• Task requirements: Set down every entry again word for word, please, but skip the pictures.

[Collected data entries]
★ ★ ★
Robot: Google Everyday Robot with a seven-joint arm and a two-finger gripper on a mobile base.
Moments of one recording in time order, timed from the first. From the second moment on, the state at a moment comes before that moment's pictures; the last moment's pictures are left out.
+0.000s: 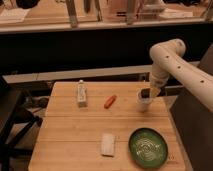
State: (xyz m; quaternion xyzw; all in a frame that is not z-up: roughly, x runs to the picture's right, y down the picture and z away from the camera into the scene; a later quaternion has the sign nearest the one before) arm 0.266 0.019 0.743 -0.31 0.06 0.11 0.94
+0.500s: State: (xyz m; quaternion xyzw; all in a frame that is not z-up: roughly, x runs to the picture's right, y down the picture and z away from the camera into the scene) arm 0.252 0.029 0.763 -0.30 0.07 0.05 0.95
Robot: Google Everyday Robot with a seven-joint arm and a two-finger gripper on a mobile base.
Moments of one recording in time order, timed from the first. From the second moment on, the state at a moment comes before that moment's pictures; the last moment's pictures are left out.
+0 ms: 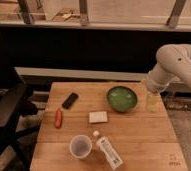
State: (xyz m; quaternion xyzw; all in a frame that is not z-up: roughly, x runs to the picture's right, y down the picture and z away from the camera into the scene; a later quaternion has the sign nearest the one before) arm 0.252 0.045 0.690 -0.31 -0.09 0.00 0.95
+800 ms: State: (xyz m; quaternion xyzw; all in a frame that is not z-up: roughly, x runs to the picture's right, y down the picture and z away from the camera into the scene) arm 0.121 -0.003 0.704 -0.20 -0.18 -0.21 0.94
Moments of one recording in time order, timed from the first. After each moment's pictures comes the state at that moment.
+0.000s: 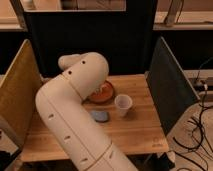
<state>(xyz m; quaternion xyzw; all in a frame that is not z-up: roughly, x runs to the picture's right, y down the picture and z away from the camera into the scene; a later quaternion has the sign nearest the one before) -0.194 0.040 0.948 -0.34 0.15 0.52 0.77</state>
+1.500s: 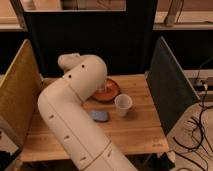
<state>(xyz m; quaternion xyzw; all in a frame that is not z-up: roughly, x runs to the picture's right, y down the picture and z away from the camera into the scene) -0.213 0.031 0.960 -0.34 0.15 0.52 0.77</state>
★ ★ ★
• Solution to this problem:
Robot: Google Everyday Robot with a seven-joint arm and a two-finger gripper on a mobile base.
Moments of one recording in time order, timed from the first. From the second moment on, the state at a moment comes before that moment's pictures; the last moment's pictures are left out.
+0.000s: 
State: (xyz m; quaternion xyzw; all in a frame that is not z-up: roughly, x runs to the picture's right, y down the picture and z away from the camera into the scene; a later quaternion has the sign nearest the one before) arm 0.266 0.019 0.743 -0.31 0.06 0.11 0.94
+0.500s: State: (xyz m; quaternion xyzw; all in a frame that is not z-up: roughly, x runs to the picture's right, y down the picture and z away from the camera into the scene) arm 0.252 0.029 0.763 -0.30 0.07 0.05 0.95
Robot: Google Everyday Robot with a seven-joint arm and a two-finger gripper on a mobile base.
Moments of one recording in time order, timed from the first. From the second moment on, the state at a moment comes before that moment's pictures; the last moment's pictures are left out.
+0 ms: 
State: (xyz m; quaternion xyzw; all in a frame that is not z-up: roughly, x runs to the picture's right, y down the picture and z away from the camera into the scene; a later quaternion has the sign nearest the one before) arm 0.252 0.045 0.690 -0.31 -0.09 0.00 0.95
+800 ms: State: (xyz m; quaternion xyzw; all in a frame that is not z-up: roughly, x runs to the picture's right, y down the picture and z away from the camera into the scene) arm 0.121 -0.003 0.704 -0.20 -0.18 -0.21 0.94
Moments of one recording in time order, timed from the first. After each moment's pictures comes the state at that moment.
+0.000s: 
<state>(xyz m; quaternion xyzw; all in a frame that is not z-up: roughly, x runs to the picture's right, y down the picture and z away from the camera into the scene; a later quaternion has the sign nearest the one before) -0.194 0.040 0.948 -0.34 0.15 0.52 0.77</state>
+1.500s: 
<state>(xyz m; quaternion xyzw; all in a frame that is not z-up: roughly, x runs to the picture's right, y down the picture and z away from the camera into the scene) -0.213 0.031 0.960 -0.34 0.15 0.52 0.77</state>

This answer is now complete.